Intro to the Work Flow
In general, operating in academia means projects will be geared towards eventual publication. Our goal is not just to share results, however, but to help people understand the analyses we did. All publications from our group will therefore include some way of accessing the associated data and scripts. However, this still gets us only partway towards our goal of replicable and understandable analyses. Project materials need to be well organized and thoroughly documented (not just “accessible”) in order for other people to follow what was done. This will also help other lab members, if at some point someone wants to follow up on your project, expand the scope of data you collected, or apply similar analyses to their data sets. This goal of making your work accessible, replicable, and understandable shapes the workflow I will ask you to use.
Project Folders
This workflow is organized around a “project folder” - a collection of all materials (background information, data, scripts, outputs, etc.) used for a project, contained within a single directory. This concept is described in these slides and here. I’ve set up a template project folder that we’ll generally use to get your work started. A map of this project folder is included below to give you some idea of the framework the workflow described on this page works within. How the project folder functions during Project Development is expanded in that section.
As you can probably already tell, the workflow also relies on Git and GitHub to version control your work, to collaborate and review code, and to share data and results. Project folders and GitHub integrate nicely, and we’ll use a specific workflow while developing projects and writing code based on “GitHub flow”.
Initial Setup
This workflow tends to “just work” once everything is set up and you get familiar with it. However, there’s a fair amount of stuff to work out before you get to that point. Luckily, these are generally one-time investments (per machine, that is).
If you don’t already have a GitHub account, set one up. Once that’s done, let Matt know and he’ll add you to the GitHub organization as a member.
Install R and RStudio if you haven’t already.
Make sure you have git installed on your local machine by this point. There are some helpful instructions here if needed.

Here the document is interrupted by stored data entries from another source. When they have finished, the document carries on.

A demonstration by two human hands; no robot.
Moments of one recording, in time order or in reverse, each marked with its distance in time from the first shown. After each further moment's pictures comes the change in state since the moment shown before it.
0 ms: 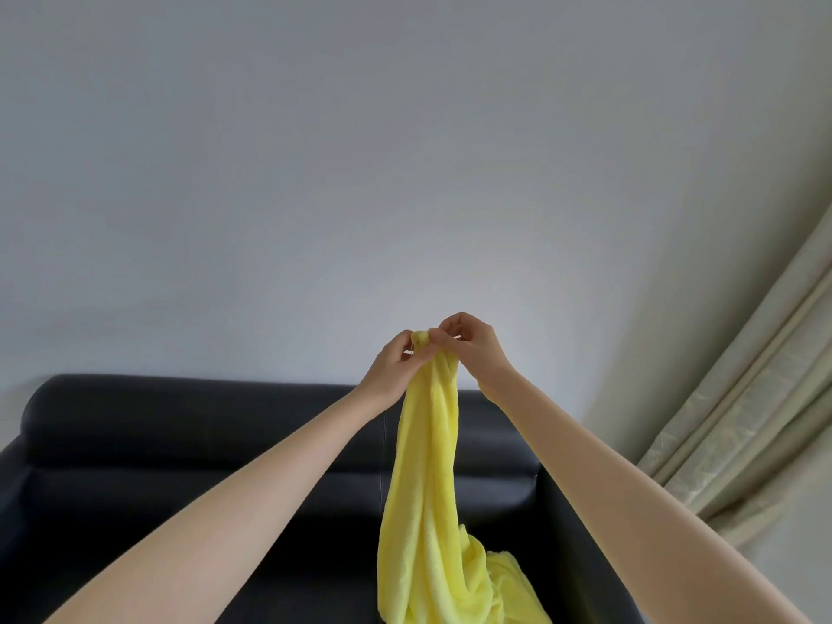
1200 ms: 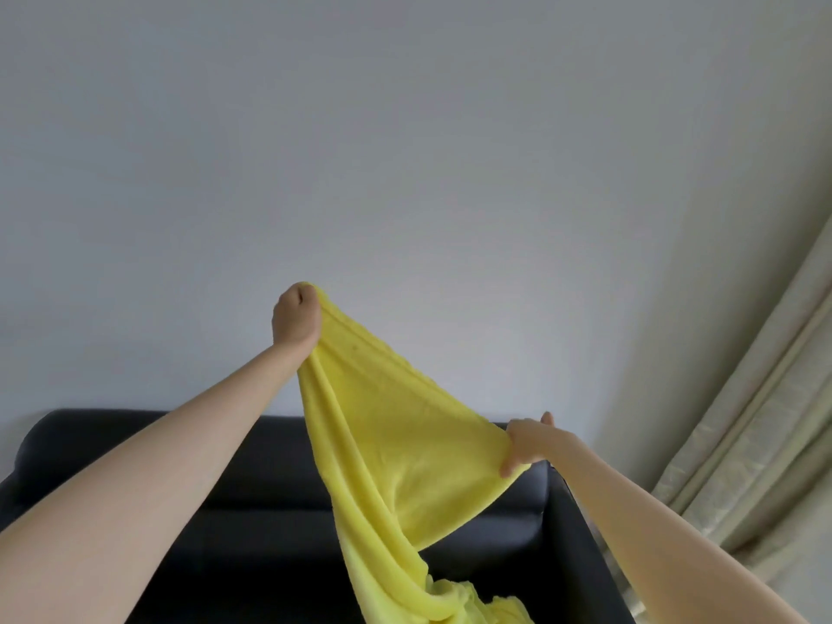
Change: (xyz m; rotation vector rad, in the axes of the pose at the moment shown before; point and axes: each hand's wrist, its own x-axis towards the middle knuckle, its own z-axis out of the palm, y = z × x) left_hand 0.047 0.054 -0.119 0.249 0.757 -0.036; right_hand -0.007 0.065 -0.074 -1.370 -0.524 0.411
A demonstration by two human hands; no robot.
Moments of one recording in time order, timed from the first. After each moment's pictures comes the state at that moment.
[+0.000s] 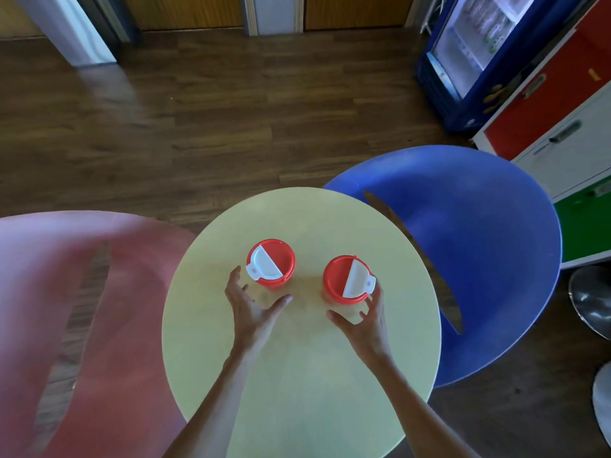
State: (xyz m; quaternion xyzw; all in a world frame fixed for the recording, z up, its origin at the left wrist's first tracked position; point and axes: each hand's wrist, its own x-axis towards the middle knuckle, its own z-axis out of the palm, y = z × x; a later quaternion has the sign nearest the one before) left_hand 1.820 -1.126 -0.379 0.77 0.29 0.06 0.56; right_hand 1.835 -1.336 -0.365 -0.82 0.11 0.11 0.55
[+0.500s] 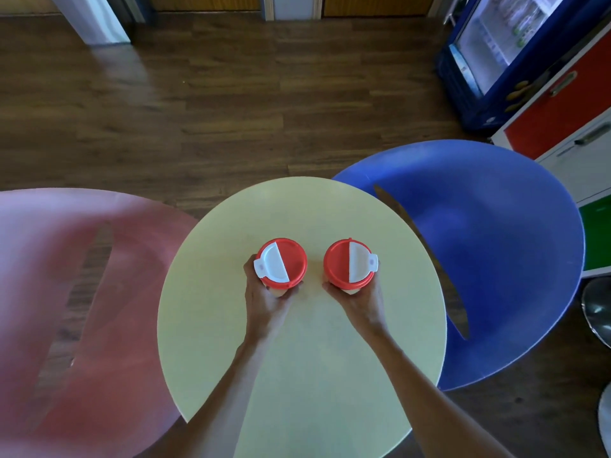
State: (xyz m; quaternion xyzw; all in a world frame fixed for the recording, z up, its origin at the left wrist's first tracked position) left_hand 1.832 -1.149 -0.377 0.78 0.26 0.10 0.56; right_hand 1.878 -1.324 -0.363 -0.82 0.07 0.10 0.56
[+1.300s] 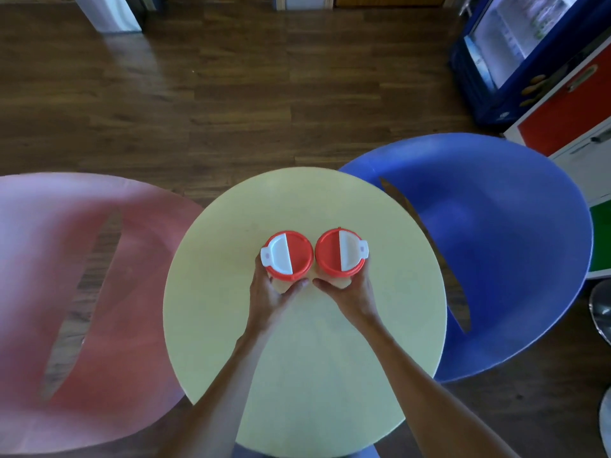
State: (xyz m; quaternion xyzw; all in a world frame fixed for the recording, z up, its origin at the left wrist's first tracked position) left_hand 1.817 -1.152 -0.379 0.78 0.24 0.05 0.57; right_hand 1.872 -1.315 -0.366 -0.81 0.05 0.17 0.56
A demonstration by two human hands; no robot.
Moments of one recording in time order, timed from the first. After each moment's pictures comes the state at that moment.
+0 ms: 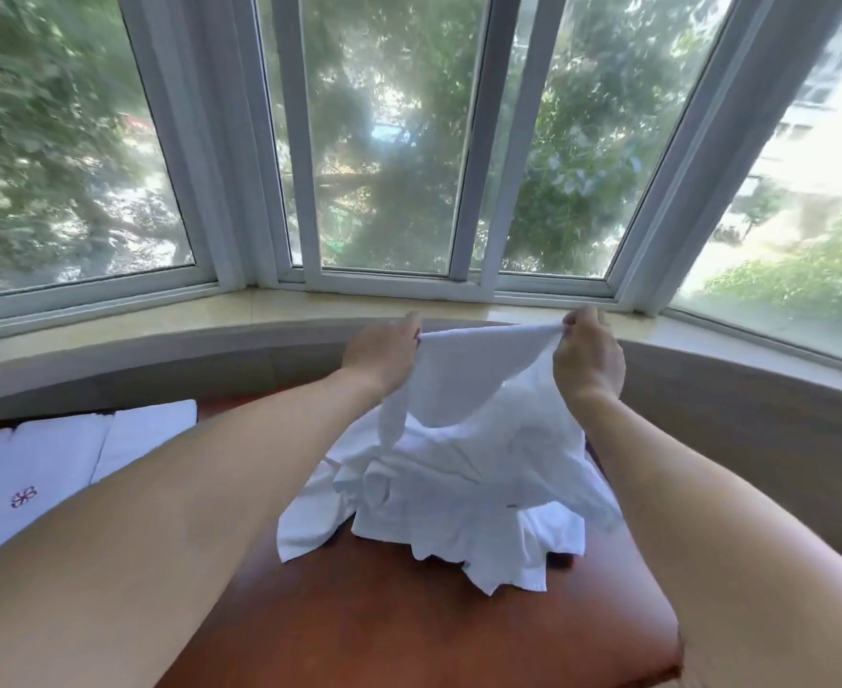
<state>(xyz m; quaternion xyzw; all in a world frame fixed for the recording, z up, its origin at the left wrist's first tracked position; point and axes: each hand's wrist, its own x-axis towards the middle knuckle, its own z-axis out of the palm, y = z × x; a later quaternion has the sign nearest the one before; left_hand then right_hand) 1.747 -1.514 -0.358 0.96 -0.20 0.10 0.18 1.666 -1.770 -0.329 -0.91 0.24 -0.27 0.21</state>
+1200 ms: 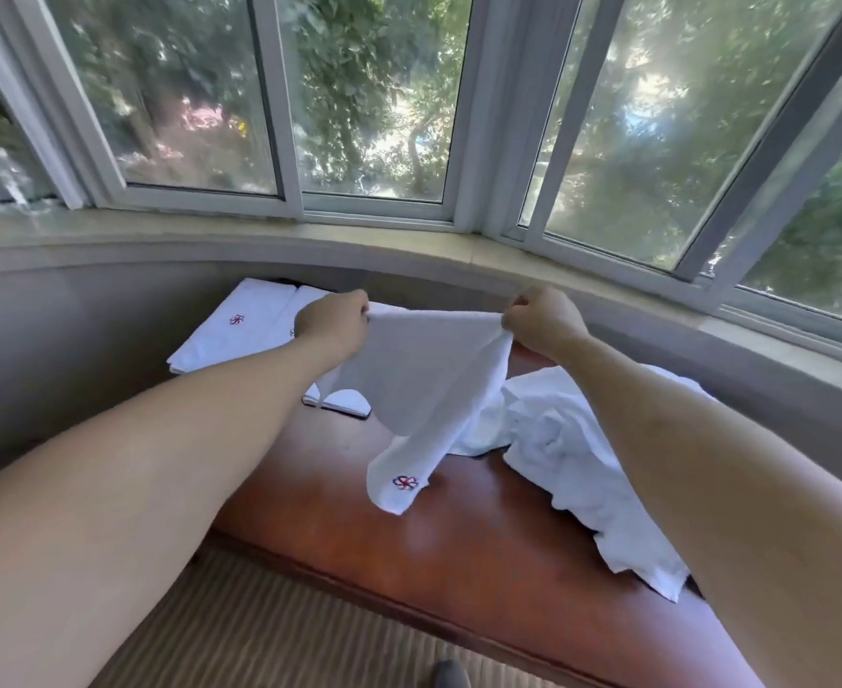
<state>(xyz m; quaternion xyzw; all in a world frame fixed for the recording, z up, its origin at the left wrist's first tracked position) 1.553 -1.180 -0.387 0.97 0.15 0.10 0.13 1.628 -1.464 -0.331 -0.96 -0.08 0.02 0.28</state>
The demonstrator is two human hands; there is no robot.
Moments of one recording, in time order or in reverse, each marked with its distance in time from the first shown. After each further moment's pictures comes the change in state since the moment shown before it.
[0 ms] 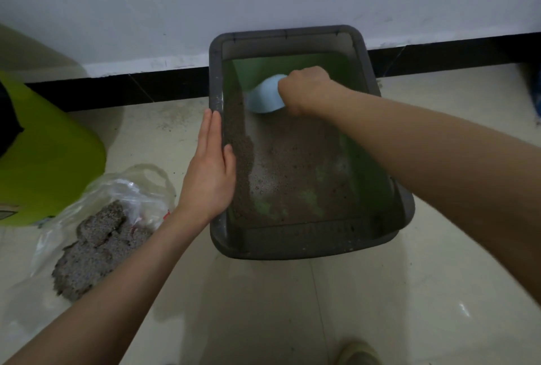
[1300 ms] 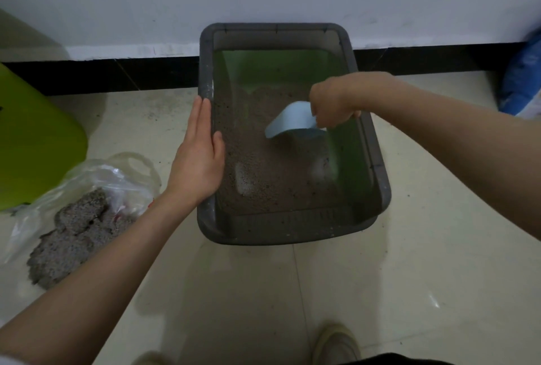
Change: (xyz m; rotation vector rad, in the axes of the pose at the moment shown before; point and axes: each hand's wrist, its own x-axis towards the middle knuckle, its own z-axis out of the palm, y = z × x) left_hand 0.002 -0.003 0.002 0.009 0.035 0.004; right_hand -0.058 0.032 -0.011 0.205 -0.421 0.073
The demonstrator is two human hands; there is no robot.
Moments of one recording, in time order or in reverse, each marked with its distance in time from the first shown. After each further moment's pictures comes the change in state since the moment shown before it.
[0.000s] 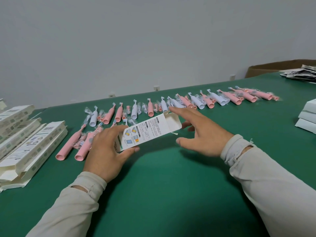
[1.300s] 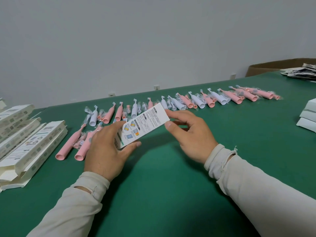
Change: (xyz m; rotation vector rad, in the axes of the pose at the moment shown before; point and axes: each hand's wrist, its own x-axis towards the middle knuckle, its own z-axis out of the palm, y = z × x) left_hand 0.001 0.019 -0.006 -0.004 0.009 -0.062; right_hand 0.009 -0.023 0.043 0.491 0.420 0.066
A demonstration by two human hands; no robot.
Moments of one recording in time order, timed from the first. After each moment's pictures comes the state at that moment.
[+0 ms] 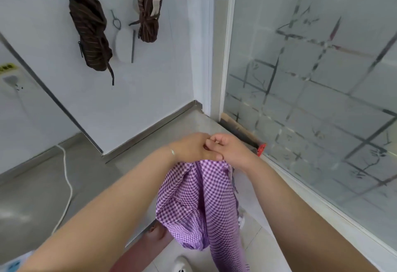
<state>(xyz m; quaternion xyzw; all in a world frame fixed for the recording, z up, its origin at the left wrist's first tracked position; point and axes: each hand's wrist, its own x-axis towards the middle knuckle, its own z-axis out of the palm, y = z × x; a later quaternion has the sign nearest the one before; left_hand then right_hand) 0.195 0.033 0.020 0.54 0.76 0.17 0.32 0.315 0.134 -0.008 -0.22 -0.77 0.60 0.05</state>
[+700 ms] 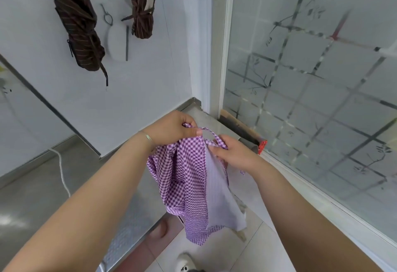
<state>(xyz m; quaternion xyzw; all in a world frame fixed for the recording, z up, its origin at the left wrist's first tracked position) 0.142 0.025 0.046 0.49 0.77 0.29 0.30 0.309 0.140 -0.017 -0.28 -0.82 0.50 -0.01</state>
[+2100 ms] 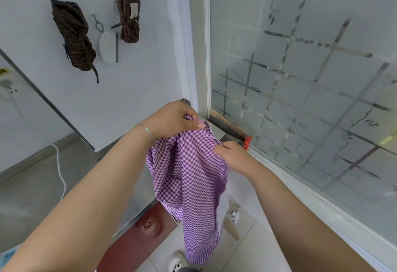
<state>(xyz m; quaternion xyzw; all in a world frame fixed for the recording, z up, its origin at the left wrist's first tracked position) 0.245 0.032 0.090 0.53 0.79 0.24 0.21 0.394 0.143 -0.020 -0.32 -0.80 0.51 0.00</state>
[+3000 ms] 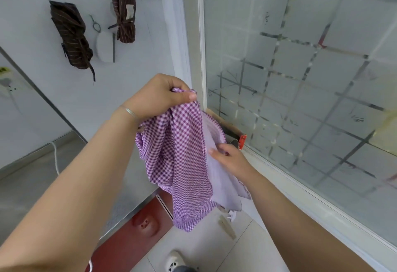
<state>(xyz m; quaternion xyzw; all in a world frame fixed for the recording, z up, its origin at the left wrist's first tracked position) 0.262 0.026 0.132 0.50 0.75 0.40 0.18 0.432 0.141 -0.053 -0.31 -0.78 0.54 0.07</state>
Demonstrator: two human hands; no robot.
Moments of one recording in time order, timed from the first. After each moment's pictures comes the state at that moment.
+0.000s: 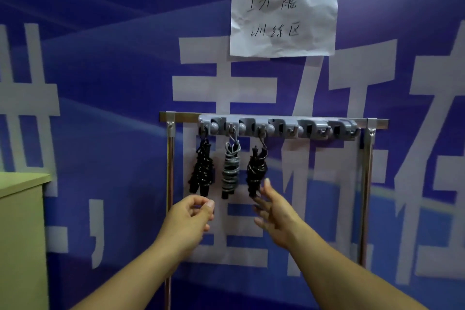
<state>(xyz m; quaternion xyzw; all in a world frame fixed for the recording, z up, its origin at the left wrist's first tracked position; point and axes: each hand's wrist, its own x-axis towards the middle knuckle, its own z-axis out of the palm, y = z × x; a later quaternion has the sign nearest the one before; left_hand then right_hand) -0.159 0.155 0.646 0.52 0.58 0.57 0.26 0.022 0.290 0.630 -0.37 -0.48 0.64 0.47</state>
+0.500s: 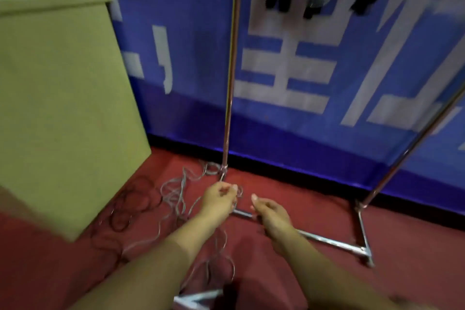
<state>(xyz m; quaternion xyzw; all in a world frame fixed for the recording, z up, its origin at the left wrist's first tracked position) -0.175 0.047 0.327 0.31 0.71 0.49 0.41 -0.034 0.095 0.292 -0.56 -0.48 0.63 0.25</state>
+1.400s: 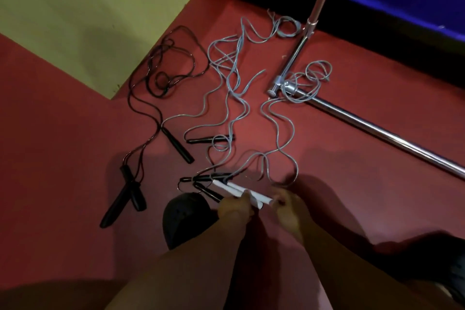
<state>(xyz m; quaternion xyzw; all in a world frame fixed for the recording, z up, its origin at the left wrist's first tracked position) -0.173 -0.083 -0.044 -0.19 0.79 0.32 0.48 -0.060 0.006 -0.029 -0.51 -0.69 0.49 -0.13</state>
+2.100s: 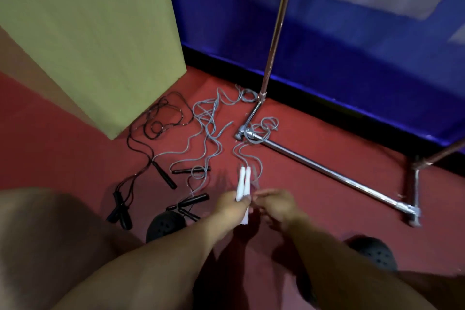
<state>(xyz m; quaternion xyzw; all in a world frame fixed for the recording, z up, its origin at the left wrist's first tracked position) -0.132 -0.064 0.119 0.16 0.78 0.37 0.48 -0.023 0.025 0.132 -0.54 -0.54 0.64 0.01</state>
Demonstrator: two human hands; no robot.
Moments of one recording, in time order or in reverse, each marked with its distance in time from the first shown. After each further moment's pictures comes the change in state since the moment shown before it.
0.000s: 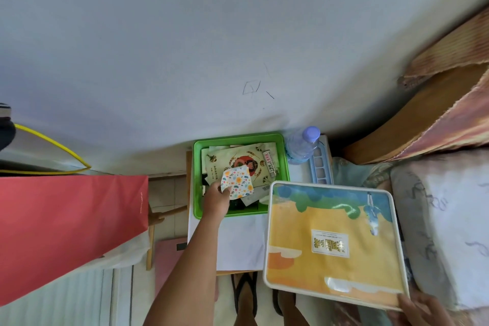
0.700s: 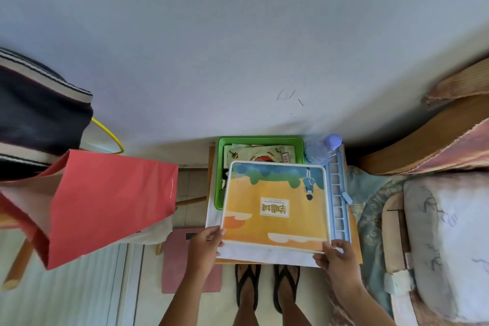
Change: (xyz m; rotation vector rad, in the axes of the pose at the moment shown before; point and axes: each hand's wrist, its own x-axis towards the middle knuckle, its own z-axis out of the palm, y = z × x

Make sure you’ve got the connections between Git, GitHub, and RStudio worked out. When you first set things up, you’ll need to give RStudio ‘permission’ to integrate with your GitHub. There are two steps here:
- Go to https://github.com/settings/tokens and hit “Generate token”. You can choose the scope of access you want to grant. For our purposes, you should be fine so long as “repo”, “user”, and “workflow” are selected. Copy the token when it’s generated. You could also leave this window open until you’ve finished the set up, just to be safe. Head back to RStudio, and install the ‘gitcreds’ package using
install.packages("gitcreds")
. Once installed, call gitcreds::gitcreds_set(). When you run this function, it will prompt you to enter your token.
- Go to https://github.com/settings/tokens and hit “Generate token”. You can choose the scope of access you want to grant. For our purposes, you should be fine so long as “repo”, “user”, and “workflow” are selected. Copy the token when it’s generated. You could also leave this window open until you’ve finished the set up, just to be safe. Head back to RStudio, and install the ‘gitcreds’ package using
Once you’ve granted RStudio access to your GitHub, you should make sure that your local version of Git has your account information. Open your command line (either via terminal or through the terminal window in RStudio). Input the following two lines of code, replacing the account info as needed
- git config –global user.name “your_GitHub_account_name”
- git config –global user.email “your.email@something.com”
See here for a much more detailed walk-through of other approaches if you’re interested. We will generally use HTTPS when working with GitHub in RStudio, so this additional information is not needed for our workflow.
It’s a good idea to have a basic familiarity with the terminology of Git and GitHub before you really dive in. For example, you should know what “pull”, “commit”, “push”, and “branch” mean in the context of a GitHub repo. See:
Here for the GitHub documentation, including separate pages for commits, pulling, and pushing. Note that while these pages assume you’ll be working with Git in the command line, rather than RStudio, the general descriptions still apply.
Here for a very in-depth written intro.
Here for a quick video introduction (starts at ~1:20 where the description of Git starts).
Here for a nice visual representation of some of the basic Git/GitHub actions.
Here for a walk-through of a fairly similar Git/GitHub/RStudio workflow. There’s some differences (or things you won’t have to worry about because I will take care of it for you when we set your project up), but the sections on ‘Creating an RStudio project from version control’ and ‘Working with Git from within RStudio’ are definitely relevant.
General Note
In addition to the data and code you work on, you can make valuable contributions to the development of the lab as a whole by writing up the “invisible” work that you did - what did it take to get to a point where you could begin to engage with the project work flow? Did you find any useful resources that helped you? Are there aspects that were confusing or poorly explained to you? Were there obstacles that could be removed? After working with these systems for a while, it’s difficult to accurately remember what it’s really like to be faced with these challenges for the first time - your insights here can help design as smooth an on-boarding experience as possible!
- See here for the initial inspiration for this.